I have been working with strings in C. While working with ways to declare them and initialize them, I found some weird behavior I don't understand.
#include<stdio.h>
#include<string.h>
int main()
{
char str[5] = "World";
char str1[] = "hello";
char str2[] = {'N','a','m','a','s','t','e'};
char* str3 = "Hi";
printf("%s %zu\n"
"%s %zu\n"
"%s %zu\n"
"%s %zu\n",
str, strlen(str),
str1, strlen(str1),
str2, strlen(str2),
str3, strlen(str3));
return 0;
}
Sample output:
Worldhello 10
hello 5
Namaste 7
Hi 2
In some cases, the above code makes str
contain Worldhello
, and the rest are as they were intialized. In some other cases, the above code makes str2
contain Namastehello
. It happens with different variables I never concatenated. So, how are they are getting combined?
CodePudding user response:
To work with strings, you must allow space for a null character at the end of each string. Where you have char str[5]="World";
, you allow only five characters, and the compiler fills them with “World”, but there is no space for a null character after them. Although the string literal "World"
includes an automatic null character at its end, you did not provide space for it in the array, so it is not copied.
Where you have char str1[]="hello";
, the compiler determines the array size by counting the characters, including the null character at the end of the string literal.
Where you have char str2[]={'N','a','m','a','s','t','e'};
, there is no string literal, just a list of individual characters. The compiler determines the array size by counting those. Since there is no null character, it does not provide space for it.
One potential consequence of failing to terminate a string with a null character is that printf
will continue reading memory beyond the string and printing characters from the values it finds. When the compiler has placed other character arrays after such an array you are printing, characters from those arrays may appear in the output.

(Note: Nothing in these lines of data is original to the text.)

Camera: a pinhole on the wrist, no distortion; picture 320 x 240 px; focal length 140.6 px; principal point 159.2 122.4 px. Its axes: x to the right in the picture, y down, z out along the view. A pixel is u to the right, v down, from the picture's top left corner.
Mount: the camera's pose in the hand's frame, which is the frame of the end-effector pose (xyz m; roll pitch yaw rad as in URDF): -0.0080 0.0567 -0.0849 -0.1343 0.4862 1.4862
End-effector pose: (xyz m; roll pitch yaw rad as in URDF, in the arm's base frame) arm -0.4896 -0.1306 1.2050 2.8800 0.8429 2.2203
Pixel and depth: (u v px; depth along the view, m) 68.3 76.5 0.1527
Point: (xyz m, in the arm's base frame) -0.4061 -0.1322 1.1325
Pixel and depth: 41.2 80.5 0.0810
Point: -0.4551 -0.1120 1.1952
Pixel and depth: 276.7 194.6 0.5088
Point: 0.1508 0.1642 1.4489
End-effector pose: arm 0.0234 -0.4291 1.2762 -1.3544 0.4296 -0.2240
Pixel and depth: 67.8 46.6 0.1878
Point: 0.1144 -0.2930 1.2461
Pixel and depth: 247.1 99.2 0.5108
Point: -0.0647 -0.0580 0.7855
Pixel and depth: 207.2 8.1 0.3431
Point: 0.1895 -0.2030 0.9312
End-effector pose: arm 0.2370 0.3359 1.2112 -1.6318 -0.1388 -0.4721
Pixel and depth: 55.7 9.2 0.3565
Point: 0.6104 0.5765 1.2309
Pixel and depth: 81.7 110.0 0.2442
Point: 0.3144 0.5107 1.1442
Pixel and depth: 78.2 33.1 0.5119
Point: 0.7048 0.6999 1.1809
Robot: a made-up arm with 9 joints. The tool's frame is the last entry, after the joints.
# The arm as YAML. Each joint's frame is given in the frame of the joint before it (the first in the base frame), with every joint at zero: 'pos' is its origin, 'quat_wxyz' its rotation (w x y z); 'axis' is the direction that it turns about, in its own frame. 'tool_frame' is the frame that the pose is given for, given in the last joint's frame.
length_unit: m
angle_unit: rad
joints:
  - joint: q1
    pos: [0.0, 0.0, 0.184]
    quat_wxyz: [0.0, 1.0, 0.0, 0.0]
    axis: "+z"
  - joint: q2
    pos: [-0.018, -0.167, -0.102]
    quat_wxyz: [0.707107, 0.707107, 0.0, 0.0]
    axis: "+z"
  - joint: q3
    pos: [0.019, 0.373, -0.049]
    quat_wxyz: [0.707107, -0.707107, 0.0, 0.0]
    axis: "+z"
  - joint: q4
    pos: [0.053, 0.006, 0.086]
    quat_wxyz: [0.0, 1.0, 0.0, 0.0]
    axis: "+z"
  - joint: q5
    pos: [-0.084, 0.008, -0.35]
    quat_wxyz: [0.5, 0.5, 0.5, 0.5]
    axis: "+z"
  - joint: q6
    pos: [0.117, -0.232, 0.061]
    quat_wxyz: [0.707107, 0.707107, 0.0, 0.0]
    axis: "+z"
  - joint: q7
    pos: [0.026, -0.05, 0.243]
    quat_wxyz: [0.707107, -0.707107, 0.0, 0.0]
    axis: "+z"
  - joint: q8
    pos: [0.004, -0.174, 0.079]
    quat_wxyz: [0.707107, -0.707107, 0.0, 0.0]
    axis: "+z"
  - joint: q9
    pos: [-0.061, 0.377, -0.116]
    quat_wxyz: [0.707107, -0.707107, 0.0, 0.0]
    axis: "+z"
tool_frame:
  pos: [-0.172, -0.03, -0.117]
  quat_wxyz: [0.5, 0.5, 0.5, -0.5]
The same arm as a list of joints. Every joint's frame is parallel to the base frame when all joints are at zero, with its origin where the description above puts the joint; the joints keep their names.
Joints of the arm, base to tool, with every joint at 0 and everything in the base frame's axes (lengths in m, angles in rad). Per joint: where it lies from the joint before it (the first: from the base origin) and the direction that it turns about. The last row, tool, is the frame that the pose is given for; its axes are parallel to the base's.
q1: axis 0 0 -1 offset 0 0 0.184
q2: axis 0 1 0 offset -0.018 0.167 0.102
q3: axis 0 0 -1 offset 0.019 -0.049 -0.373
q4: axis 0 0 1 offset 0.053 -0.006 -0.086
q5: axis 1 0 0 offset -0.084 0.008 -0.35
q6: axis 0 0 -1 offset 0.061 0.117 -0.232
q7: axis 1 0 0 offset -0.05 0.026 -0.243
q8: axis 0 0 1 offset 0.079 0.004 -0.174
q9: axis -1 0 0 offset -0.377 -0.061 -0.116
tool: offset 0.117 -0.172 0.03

If you allow space for a null character in str
and provide a zero value in str2
, your program will print strings in an orderly way:
#include <stdio.h>
#include <string.h>
int main(void)
{
char str[6] = "World"; // 5 letters plus a null character.
char str1[] = "hello";
char str2[] = {'N', 'a', 'm', 'a', 's', 't', 'e', 0}; // Include a null.
char *str3 = "Hi";
printf("%s %zu\n%s %zu\n%s %zu\n%s %zu\n",
str, strlen(str),
str1, strlen(str1),
str2, strlen(str2),
str3, strlen(str3));
return 0;
}
CodePudding user response:
Undefined behavior in non-null-terminated, adjacently-stored C-strings
Why do you get this part:
Worldhello 10
hello 5
...instead of this?
World 5
hello 5
The answer is that printf()
prints chars until it hits a null character, which is a binary zero, frequently written as the '\0'
char. And, the compiler happens to have placed the character array containing hello
right after the character array containing World
. Since you explicitly forced the size of str
to be 5
via str[5]
, the compiler was unable to fit the automatic null character at the end of the string. So, with hello
happening to be (not guaranteed to be) right after World
, and printf()
printing until it sees a binary zero, it printed World
, saw no terminating null char, and continued right on into the hello
string right after it. This resulted in it printing Worldhello
, and then stopping only when it saw the terminating character after hello
, which string is properly terminated.
This code relies on undefined behavior, which is a bug. It cannot be relied upon. But, that is the explanation for this case.
Run it with gcc on a 64-bit Linux machine online here: Online GDB: undefined behavior in NON null-terminated C strings
@Eric Postpischil has a great answer and provides more insight here.
CodePudding user response:
From the C tag wiki:
This tag should be used with general questions concerning the C language, as defined in the ISO 9899 standard (the latest version, 9899:2018, unless otherwise specified — also tag version-specific requests with c89, c99, c11, etc).
You've asked a "how?" question about something that none of those documents defines, and so the answer is undefined in the context of C. You can only experience this phenomenon through undefined behaviour.
how are they are getting combined?
There is no such requirement that any of these variables are "combined" or are immediately located after each other; trying to observe that is undefined behaviour. It may appear to coincidentally work (whatever that means) for you at times on your machine, while failing at other times or using some other machine or compiler, etc. That's purely coincidental and not to be relied upon.
In some cases, the above code assigns str with Worldhello and the rest as they were intitated.
In the context of undefined behaviour, it makes no sense to make claims about how your code functions, as you've already noticed, the functionality is erratic.
I found some weird Behaviour with them.
If you want to prevent erratic behaviour, stop invoking undefined behaviour by accessing arrays out of bounds (i.e. causing strlen
to run off the end of an array).
Only one of those variables is safe to pass to strlen
; you need to ensure the array contains a null terminator.